Upcoming Event: PhD Dissertation Defense
Yifan Zhang,
1 – 3PM
Tuesday Jan 27, 2026
POB 4.304
Tensors, the high-dimensional generalization of matrices, are the natural data structure for modeling high-order correlations and interactions. Despite their prevalence in recent developments - ranging from data science to quantum computing - working with tensors is extremely expensive in terms of both storage and computation due to their gigantic scale. The goal of this dissertation is to develop theories and efficient algorithms to mitigate this curse of dimensionality.
We focus on three primary strategies: randomized dimension reduction (sketching), implicit algorithms that avoid explicit tensor formation, and parallel/distributed computing.
The randomized approach accelerates the process of finding low-rank approximations by projecting the decomposition problem into a significantly lower-dimensional subspace. To ensure decomposition accuracy, one must determine how aggressive this projection can be while still preserving the geometry of the set of all low-rank tensors. This dissertation develops two widely applicable theories for such problems using covering numbers and norming sets. Beyond tensor decompositions, these theories yield new results in generalized polynomial optimization and generalization error bounds for deep neural networks.
Regarding implicit algorithms, this dissertation proposes a new method for learning conditionally independent nonparametric mixture models using the method of moments. This approach efficiently estimates statistics - such as the mean, variance, and the moment generating function - for each component with high robustness. We also establish theoretical guarantees, including identifiability and local convergence. Numerical experiments, including class averaging in X-ray Free Electron Laser (XFEL) data, confirm its advantages over classical methods like Expectation-Maximization (EM).

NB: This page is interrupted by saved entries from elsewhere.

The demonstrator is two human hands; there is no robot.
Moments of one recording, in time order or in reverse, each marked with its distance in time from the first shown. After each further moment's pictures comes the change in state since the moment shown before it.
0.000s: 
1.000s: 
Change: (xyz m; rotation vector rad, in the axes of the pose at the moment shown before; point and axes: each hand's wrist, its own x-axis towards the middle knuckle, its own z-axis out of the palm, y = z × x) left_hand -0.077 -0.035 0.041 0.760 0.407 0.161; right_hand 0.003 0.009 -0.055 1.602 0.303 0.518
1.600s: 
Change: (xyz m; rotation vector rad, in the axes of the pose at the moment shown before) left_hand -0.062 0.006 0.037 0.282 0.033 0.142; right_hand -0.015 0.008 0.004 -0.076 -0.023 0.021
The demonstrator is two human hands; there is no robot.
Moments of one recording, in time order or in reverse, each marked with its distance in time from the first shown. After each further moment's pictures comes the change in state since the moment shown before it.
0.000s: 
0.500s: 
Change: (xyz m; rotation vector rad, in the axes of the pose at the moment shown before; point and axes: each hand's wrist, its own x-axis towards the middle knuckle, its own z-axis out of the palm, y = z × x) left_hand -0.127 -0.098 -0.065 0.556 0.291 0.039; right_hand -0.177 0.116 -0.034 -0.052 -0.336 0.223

From a parallel computing perspective, the dissertation establishes a communication lower bound for distributed bilinear algorithms (e.g., matrix multiplication, tensor contraction, and convolution). Bilinear algorithms can naturally be encoded by tensors; the derived lower bound is based on the expansion properties of the underlying tensor. This bound applies generally to all bilinear algorithms and provides optimal or near-optimal results for many classical problems.

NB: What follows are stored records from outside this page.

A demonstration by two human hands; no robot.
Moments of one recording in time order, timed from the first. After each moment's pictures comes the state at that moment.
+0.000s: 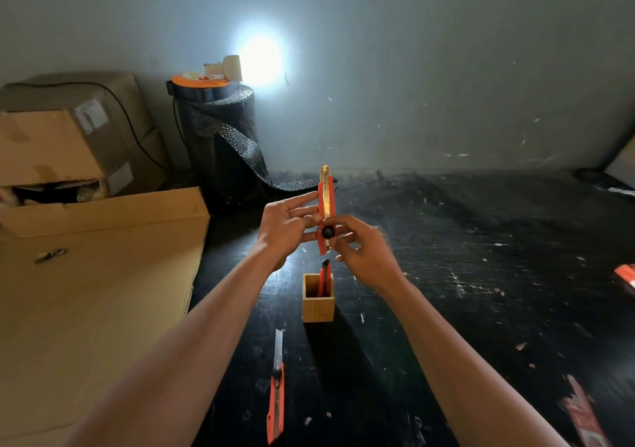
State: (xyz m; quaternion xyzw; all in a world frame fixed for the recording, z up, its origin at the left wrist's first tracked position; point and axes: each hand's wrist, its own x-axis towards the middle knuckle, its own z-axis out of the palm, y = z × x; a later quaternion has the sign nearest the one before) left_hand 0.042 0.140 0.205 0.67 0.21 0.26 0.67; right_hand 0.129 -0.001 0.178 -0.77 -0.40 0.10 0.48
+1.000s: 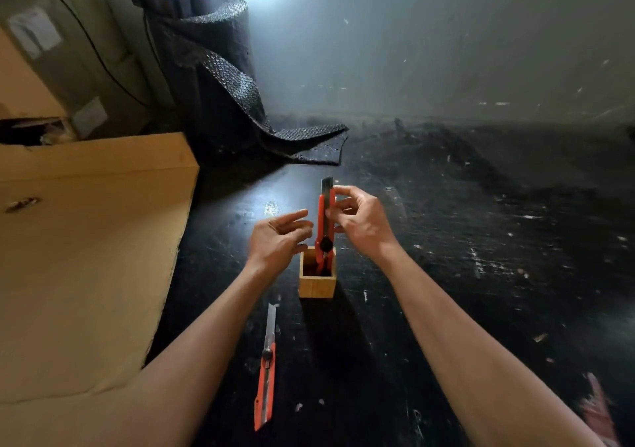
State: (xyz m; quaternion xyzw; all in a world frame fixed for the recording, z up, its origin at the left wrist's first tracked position) left_hand 0.065 0.172 0.096 0.66 0.32 0.23 0.64; right_hand 0.205 0.059 0.119 -0.74 -0.34 0.19 0.54
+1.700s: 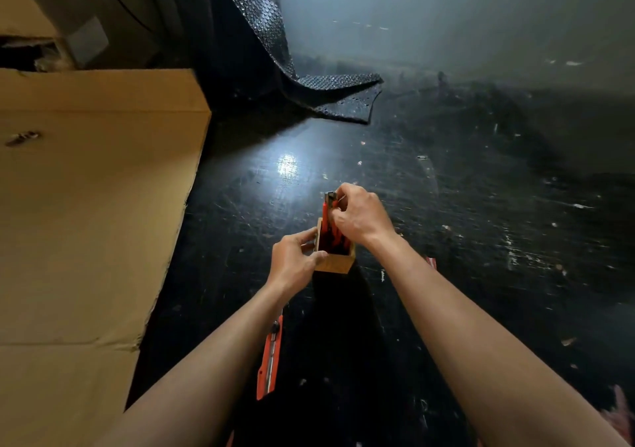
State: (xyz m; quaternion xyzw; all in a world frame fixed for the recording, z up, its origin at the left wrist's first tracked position) left_hand 0.060 0.161 -0.005 0.74 0.41 0.13 0.53; right_hand 0.204 0.109 0.058 -0.86 -0.39 0.18 0.26
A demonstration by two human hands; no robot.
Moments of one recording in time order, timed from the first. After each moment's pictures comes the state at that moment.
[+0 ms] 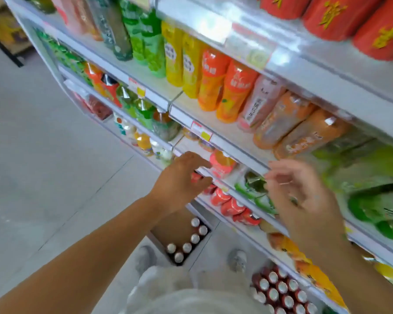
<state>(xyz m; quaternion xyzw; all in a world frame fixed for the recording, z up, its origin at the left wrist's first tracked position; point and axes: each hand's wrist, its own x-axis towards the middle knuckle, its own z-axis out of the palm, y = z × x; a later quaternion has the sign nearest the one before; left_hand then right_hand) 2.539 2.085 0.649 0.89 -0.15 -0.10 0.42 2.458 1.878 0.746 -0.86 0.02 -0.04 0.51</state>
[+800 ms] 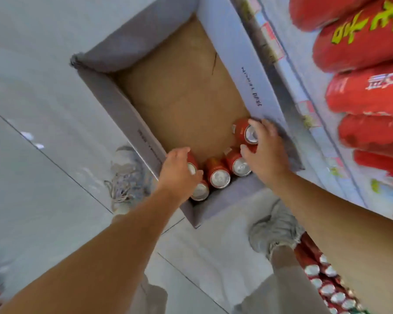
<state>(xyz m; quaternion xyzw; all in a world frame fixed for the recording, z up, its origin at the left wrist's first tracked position) 2.395 2.136 -0.041 0.79 0.25 -0.44 0.34 2.471 1.941 -0.049 -0.93 0.04 0.32 0.18</state>
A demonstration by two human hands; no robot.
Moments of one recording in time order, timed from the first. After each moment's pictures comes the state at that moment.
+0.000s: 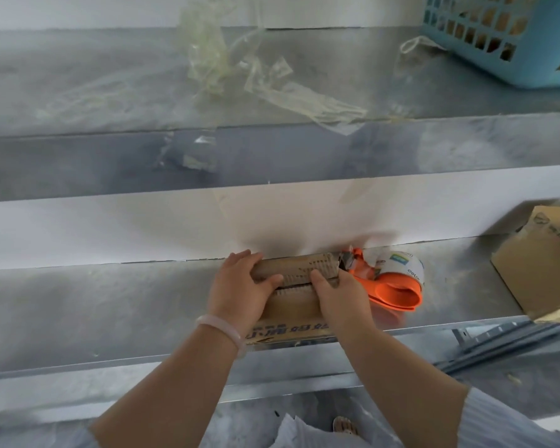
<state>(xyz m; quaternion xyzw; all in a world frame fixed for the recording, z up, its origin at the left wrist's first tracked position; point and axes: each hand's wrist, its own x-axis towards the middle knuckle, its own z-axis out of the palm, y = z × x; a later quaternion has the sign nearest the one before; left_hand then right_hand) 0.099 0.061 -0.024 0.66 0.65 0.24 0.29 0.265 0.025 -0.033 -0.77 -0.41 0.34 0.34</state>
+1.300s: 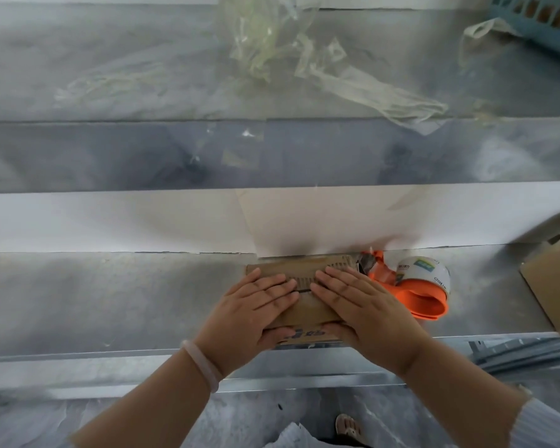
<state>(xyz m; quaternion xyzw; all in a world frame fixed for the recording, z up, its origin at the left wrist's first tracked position) 0.050 0.044 -0.059 0.92 0.32 0.23 -0.02 0.312 0.019 -0.054 -0.43 -0.88 -0.04 0.17</state>
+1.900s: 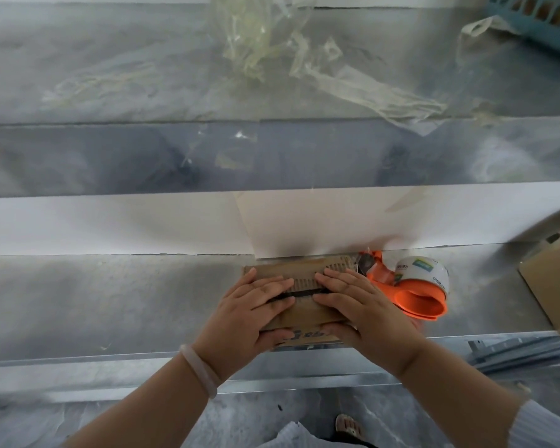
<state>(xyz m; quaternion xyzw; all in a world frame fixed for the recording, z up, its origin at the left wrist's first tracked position) 0.051 0.043 -0.060 0.90 0.34 0.26 0.05 0.314 0.021 -0.063 -0.43 -0.86 0.05 0.26</state>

Finally, the dissertation introduces novel, efficient algorithms for tensor interpolative decompositions and online (streamed) CP decompositions, leveraging the techniques developed throughout this work.

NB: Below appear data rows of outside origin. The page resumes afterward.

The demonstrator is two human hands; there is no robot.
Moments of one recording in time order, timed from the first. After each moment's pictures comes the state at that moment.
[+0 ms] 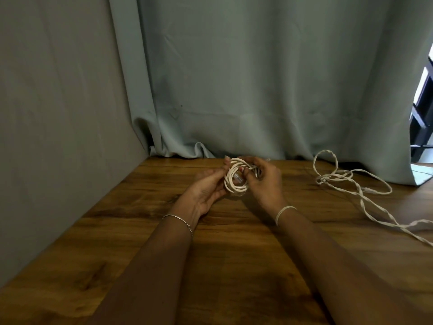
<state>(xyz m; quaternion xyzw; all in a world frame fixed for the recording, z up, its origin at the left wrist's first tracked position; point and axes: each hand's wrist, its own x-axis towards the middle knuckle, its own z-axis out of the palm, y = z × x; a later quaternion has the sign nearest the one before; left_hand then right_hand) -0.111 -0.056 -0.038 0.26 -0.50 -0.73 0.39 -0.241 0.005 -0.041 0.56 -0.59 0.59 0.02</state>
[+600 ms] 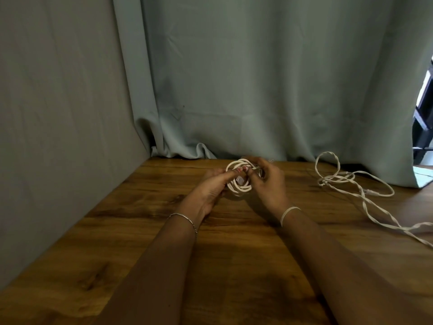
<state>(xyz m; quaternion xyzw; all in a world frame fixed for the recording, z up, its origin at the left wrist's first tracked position) -0.114 -0.051 -0.034 0.28 -0.59 -0.66 0.37 -0.247 0.005 -0.044 0.58 -0.56 0.59 0.00</state>
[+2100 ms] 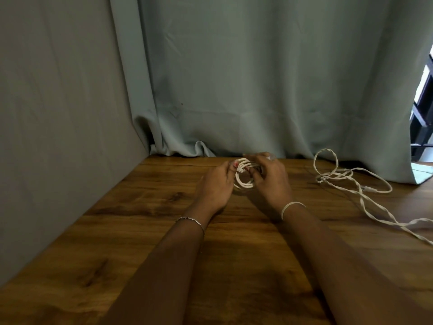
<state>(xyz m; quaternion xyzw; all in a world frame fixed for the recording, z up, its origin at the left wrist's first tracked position) -0.122 -0.045 -0.042 0.36 -0.81 -0.21 0.41 -0.258 0.009 -0.039 0.61 -0.63 0.46 0.14</state>
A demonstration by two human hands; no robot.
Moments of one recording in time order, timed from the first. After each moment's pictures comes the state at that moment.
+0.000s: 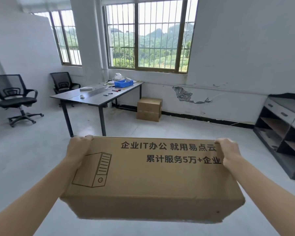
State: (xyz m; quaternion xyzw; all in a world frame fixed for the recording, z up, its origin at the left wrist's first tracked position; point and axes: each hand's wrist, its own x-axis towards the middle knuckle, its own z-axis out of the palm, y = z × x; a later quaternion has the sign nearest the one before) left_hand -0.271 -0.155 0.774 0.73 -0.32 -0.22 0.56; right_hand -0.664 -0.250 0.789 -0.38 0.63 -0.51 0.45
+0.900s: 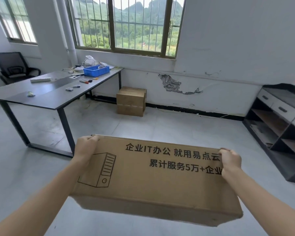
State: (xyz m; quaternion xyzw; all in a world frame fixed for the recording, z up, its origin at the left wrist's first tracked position) left_hand -0.234 -0.616 0.726 0.74 -0.36 -0.28 0.50; right_hand -0.627 -0.661 0.706 -0.25 0.71 -0.56 0.35
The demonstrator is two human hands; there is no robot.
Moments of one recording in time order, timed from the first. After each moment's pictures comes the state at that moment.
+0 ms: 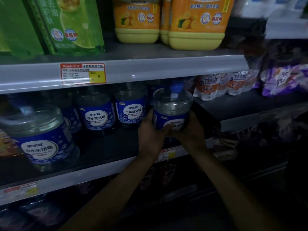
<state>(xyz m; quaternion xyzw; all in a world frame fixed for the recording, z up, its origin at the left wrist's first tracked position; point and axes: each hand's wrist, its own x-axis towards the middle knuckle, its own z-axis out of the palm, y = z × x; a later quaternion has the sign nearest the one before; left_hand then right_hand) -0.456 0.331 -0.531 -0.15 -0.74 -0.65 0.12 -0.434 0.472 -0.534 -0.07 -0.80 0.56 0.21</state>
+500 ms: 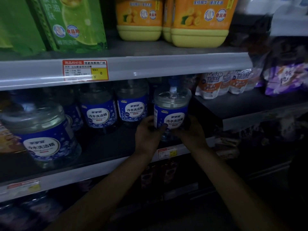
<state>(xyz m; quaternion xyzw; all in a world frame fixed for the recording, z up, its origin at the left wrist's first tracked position) -0.460 0.320 -0.542 -0.05 -0.73 -0.68 0.03 -0.435 0.467 -0.535 -0.15 -0.79 0.57 0.15</state>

Yifan Zhang is a Ph.D. candidate in the Oden Institute for Computational Engineering and Sciences at The University of Texas at Austin under Dr. Joe Kileel. Yifan received his B.S. degrees in respectively Applied Mathematics, Statistics, and Engineering Physics, and minors in CS and CSE from the University of Illinois at Urbana-Champaign in 2020. His current research interests include randomized numerical algorithms, efficient tensor decompositions and related applications, and numerical optimization.